If you do not want to break out parts into separate fields in the source document you may also be able to achieve this through multi fields using different analysers.

{

"mappings": {

"properties": {
  "active": {
    "type": "long"
  },
  "activebool": {
    "type": "boolean"
  },
  "address_id": {
    "type": "long"
  },
  "create_date": {
    "type": "date"
  },
  "customer_id": {
    "type": "long"
  },
  "email": {
    "type": "text",
    
    "fields": {
      "keyword": {
        "type": "keyword",
        "ignore_above": 256
      }
    }
  },
  "first_name": {
    "type": "text",
    "fields": {
      "keyword": {
        "type": "keyword",
        "ignore_above": 256
      }
    }
  },
  "last_name": {
    "type": "text",
    "fields": {
      "keyword": {
        "type": "keyword",
        "ignore_above": 256
      }
    }
  },
  "last_update": {
    "type": "text",
    "fields": {
      "keyword": {
        "type": "keyword",
        "ignore_above": 256
      }
    }
  },
  "store_id": {
    "type": "long"
  }
}

}

}

These are my mappings

POST /uep/_search
{
"query": {
"bool": {
"must": [
{
"wildcard": {
"email": "smith"
}
},
{
"wildcard": {
"email": "*.org"
}
}
]
}
}
}

This is my query that returns the data very accurately and that I want the data to be exactly the same as the data it returns

{
"took": 5,
"timed_out": false,
"_shards": {
"total": 1,
"successful": 1,
"skipped": 0,
"failed": 0
},
"hits": {
"total": {
"value": 2,
"relation": "eq"
},
"max_score": 2,
"hits": [
{
"_index": "uep",
"_id": "ha0j8ZEBH-KoI_5wv58R",
"_score": 2,
"_source": {
"customer_id": 1,
"store_id": 1,
"first_name": "Mary",
"last_name": "Smith",
"email": "mary.smith@sakilacustomer.org",
"address_id": 5,
"activebool": true,
"create_date": "2006-02-14",
"last_update": "2013-05-26 14:49:45.738",
"active": 1
}
},
{
"_index": "uep",
"_id": "bq0j8ZEBH-KoI_5wy6Iv",
"_score": 2,
"_source": {
"customer_id": 1,
"store_id": 1,
"first_name": "Mary",
"last_name": "Smith",
"email": "mary.smith@sakilacustomer.org",
"address_id": 5,
"activebool": true,
"create_date": "2006-02-14",
"last_update": "2013-05-26 14:49:45.738",
"active": 1
}
}
]
}
}

These results are returned by the query

In order to achieve what you want I believe you will need to change your mappings and get away from the slow wildcard queries. I would recommend setting up a small test index with the mappings David suggested and load this with a small subset of your data. You can then test and iterate on mappings and queries until you find something that works for you.

Conclusion
I want a way to do this and repeat the exact same data shown above

We have told you what to do but you do not seem to listen. I do not have time for this type of pointless back-and-fourth without any progress so wish you good luck.

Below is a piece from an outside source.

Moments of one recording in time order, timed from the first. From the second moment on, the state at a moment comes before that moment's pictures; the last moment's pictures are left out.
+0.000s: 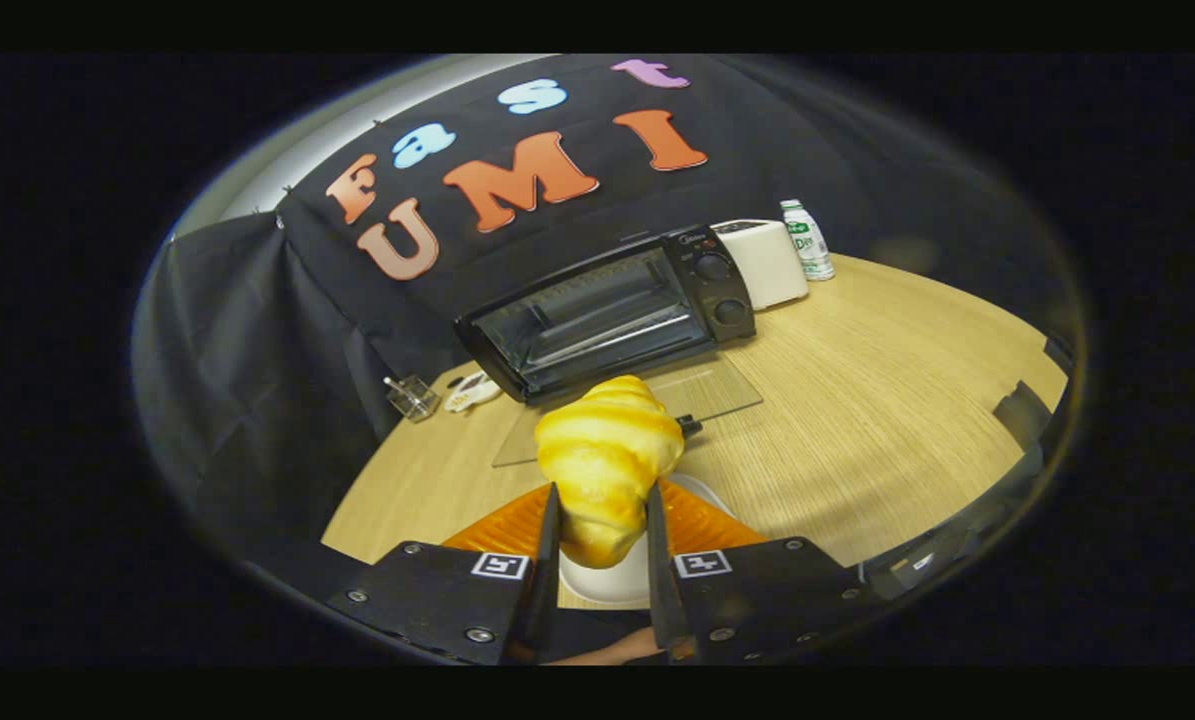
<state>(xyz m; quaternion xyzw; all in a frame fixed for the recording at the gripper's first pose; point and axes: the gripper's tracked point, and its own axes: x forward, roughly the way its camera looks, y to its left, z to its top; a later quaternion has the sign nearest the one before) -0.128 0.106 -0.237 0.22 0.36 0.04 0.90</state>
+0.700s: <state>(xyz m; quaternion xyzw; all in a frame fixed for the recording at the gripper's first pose) 0.003 0.141 -0.247 0.46 0.31 0.10 0.83</state>
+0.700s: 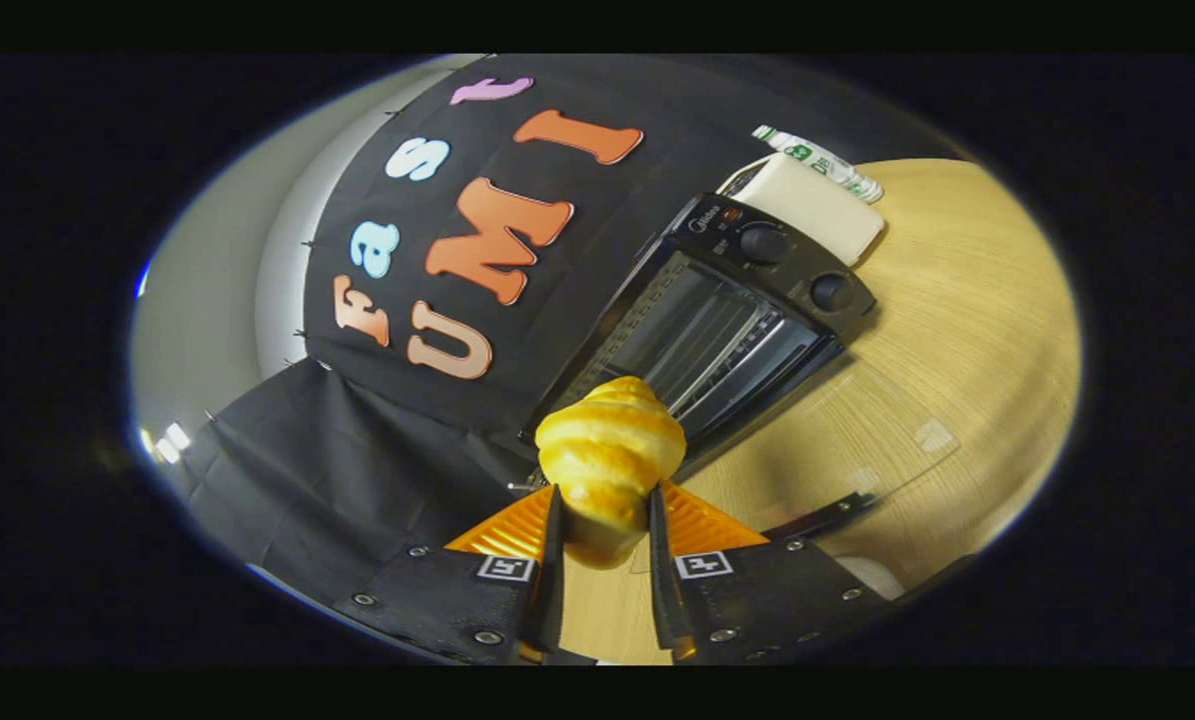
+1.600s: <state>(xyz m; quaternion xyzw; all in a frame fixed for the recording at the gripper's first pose) 0.114 0.148 -0.289 0.40 0.31 0.02 0.86</state>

If you insist on using wildcard queries, changing your mappings to include the wildcard field type would make this faster, even though it likely will be slower than the other approaches described.

Sorry about that.
I have done everything you suggested and I highly appreciate your efforts with me

Look, that's what I suggested, friend.
PUT /test
{
"settings": {
"analysis": {
"analyzer": {
"my_analyzer": {
"tokenizer": "my_tokenizer"
}
},
"tokenizer": {
"my_tokenizer": {
"type": "simple_pattern_split",
"pattern": "[.@]"
}
}
}
},
"mappings": {
"properties": {
"email": {
"type": "text",
"analyzer": "my_analyzer"
}
}
}
}

POST /test/_doc
{
"email": "mary.ssmith@sakilacustomergg.org"
}

And I made a query like this

GET /test/_search
{
"query": {
"match": {
"email": "*org"
}
}
}

And these are the outputs
{
"took": 0,
"timed_out": false,
"_shards": {
"total": 1,
"successful": 1,
"skipped": 0,
"failed": 0
},
"hits": {
"total": {
"value": 0,
"relation": "eq"
},
"max_score": null,
"hits":
}
}

Note that it does not return anything and if you delete * it will return the values when you can stand the word anywhere in the email and I do not want it to do that I want the word to be at the end of the email only if not at the end of the email do not repeat it

I think if I'm going to use it, there's no way out of it.